"Meanwhile, Professor Pollan, eat all the "plants" you like -- but don't try to pry me from my Haagan-Dazs dark chocolate ice cream. I bought it at Safeway, and it's sitting on my IKEA kitchen table."
... so states Charlotte Allen in her Los Angeles Times OpEd that was published in Sunday's paper.
Here's the link to the entire opinion piece:
Keep your self-righteous fingers off my processed food
Truthfully I feel conflicted about Ms. Allen's piece, an opinion piece that critically evaluates a new book by Ellen Ruppel Shell. Shell's book "Cheap" (which I have not read, or actually even heard of until today) explores America's constant pursuit of the cheap commodity and the damages it causes to our society and environment.

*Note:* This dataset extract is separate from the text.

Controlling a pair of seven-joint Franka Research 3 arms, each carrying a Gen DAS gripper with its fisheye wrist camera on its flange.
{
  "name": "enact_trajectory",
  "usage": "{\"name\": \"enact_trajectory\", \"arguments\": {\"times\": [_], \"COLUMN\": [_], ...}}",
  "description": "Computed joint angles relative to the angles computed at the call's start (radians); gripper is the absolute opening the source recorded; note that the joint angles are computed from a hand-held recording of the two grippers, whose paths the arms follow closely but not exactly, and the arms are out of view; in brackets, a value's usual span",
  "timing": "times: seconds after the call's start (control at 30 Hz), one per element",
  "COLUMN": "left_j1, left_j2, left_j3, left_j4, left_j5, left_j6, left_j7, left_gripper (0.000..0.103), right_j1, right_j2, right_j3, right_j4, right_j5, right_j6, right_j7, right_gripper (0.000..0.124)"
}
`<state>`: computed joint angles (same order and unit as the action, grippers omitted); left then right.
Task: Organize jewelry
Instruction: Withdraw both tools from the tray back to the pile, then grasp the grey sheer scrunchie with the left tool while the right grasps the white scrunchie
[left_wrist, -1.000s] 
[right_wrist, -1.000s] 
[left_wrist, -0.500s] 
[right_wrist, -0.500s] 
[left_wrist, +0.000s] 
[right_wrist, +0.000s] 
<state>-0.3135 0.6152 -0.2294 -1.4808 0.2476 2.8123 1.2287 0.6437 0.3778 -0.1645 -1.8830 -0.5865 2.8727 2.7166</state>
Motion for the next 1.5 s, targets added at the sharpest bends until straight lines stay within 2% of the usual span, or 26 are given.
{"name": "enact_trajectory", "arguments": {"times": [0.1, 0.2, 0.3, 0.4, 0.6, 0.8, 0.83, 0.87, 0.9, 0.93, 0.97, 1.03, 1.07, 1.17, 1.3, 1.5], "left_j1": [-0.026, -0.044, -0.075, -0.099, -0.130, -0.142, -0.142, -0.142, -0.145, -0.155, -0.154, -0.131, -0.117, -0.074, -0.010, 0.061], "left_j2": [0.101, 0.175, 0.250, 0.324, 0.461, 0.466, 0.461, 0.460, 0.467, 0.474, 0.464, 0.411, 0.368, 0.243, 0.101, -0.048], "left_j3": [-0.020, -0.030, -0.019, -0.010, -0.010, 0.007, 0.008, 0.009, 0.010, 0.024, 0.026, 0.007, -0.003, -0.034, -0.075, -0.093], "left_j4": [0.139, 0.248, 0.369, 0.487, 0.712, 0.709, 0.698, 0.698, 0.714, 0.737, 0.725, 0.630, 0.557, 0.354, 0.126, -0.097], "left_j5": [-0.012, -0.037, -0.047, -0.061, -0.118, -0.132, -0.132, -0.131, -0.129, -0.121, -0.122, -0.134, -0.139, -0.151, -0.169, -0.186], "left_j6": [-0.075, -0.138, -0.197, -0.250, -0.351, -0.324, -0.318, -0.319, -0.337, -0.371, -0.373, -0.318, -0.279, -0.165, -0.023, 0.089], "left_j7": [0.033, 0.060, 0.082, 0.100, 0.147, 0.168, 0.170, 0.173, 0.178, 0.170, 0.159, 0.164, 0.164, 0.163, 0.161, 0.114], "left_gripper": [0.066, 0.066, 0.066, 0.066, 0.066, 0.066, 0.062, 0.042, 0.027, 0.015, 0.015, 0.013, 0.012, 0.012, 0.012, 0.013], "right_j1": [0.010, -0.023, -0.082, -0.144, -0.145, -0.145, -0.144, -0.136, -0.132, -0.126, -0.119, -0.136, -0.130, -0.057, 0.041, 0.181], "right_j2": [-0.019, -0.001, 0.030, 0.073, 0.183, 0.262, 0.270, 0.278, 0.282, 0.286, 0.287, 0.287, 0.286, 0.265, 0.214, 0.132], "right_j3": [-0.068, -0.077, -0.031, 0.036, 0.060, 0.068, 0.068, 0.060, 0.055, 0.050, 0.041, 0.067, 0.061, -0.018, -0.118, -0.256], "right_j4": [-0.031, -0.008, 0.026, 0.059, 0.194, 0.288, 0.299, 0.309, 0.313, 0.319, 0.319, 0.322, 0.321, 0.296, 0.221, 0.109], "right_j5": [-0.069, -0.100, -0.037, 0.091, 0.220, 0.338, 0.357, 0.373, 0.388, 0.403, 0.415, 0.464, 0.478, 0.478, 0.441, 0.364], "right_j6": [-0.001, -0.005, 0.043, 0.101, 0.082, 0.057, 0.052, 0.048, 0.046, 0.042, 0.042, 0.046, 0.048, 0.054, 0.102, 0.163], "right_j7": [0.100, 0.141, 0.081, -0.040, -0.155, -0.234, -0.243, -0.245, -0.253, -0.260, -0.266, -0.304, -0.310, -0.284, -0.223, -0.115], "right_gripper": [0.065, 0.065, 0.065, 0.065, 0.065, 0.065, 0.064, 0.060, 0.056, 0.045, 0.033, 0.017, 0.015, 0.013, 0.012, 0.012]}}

Anyway, the piece is critical of the sustainable/local food movements and how these movements to some degree take for granted the availability of inexpensive food and commodities . I must say I do appreciate the availability of choice in our marketplace today (including my much loved and appreciated IKEA bookshelf and my closet full of Target and H&M wardrobe pieces) and though I can't say I fully agree with Charlotte Allen's point of view, I do think that it is a great way to continue the conversation about the way in which the sustainable/local/green food and commodity movement must learn to move beyond white middle and upper class America in order to be successful.